Comment 5 Dani Megert

2009-05-21 07:14:21 EDT

Doug, please make sure to attach a patch that doesn't use StringBuilder and that the org.eclipse.jface.text.tests.rules.WordRuleTest (in 'org.eclipse.jface.text.tests' plug-in) pass.

Comment 6 Doug

2009-05-21 07:23:13 EDT

Created attachment 136645 [details]
WordRule performance patch

Attached version without using StringBuilder.

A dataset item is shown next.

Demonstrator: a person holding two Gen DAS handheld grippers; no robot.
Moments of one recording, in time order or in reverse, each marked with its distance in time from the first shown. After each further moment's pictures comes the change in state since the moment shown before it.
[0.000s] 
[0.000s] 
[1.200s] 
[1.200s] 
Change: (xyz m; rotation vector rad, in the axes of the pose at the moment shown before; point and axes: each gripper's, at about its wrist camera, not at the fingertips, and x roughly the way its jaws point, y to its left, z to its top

Sorry, can't run the tests as I have an old environment (3.3) and it will be a real pain to install all the latest Eclipse at the moment. The patch is very small though so you should be able to try it yourself very easily if you have the right env.

Comment 7 Doug

2009-08-27 04:42:18 EDT

Just checking, what is the progress with this? I can think of one very popular language that might get quite a performance boost from this patch!

Thanks.

Comment 8 Dani Megert

2009-08-27 04:46:54 EDT

It's tagged 3.6, so I'll look at it sometime during this release. However, currently I'm busy doing other stuff.

Comment 9 Dani Megert

2010-04-12 11:00:52 EDT

Good patch Doug! I committed it to HEAD with some minor changes:
- removed unused java.util.Iterator import
- removed space before assignment operator
- added you to the copyright notice:
Doug Satchwell <doug.satchwell@ymail.com> - [implementation] Performance issue with jface text WordRule - http://bugs.eclipse.org/277299

and added 'org.eclipse.jdt.text.tests.performance.WordRulePerformanceTest' based on your Test class.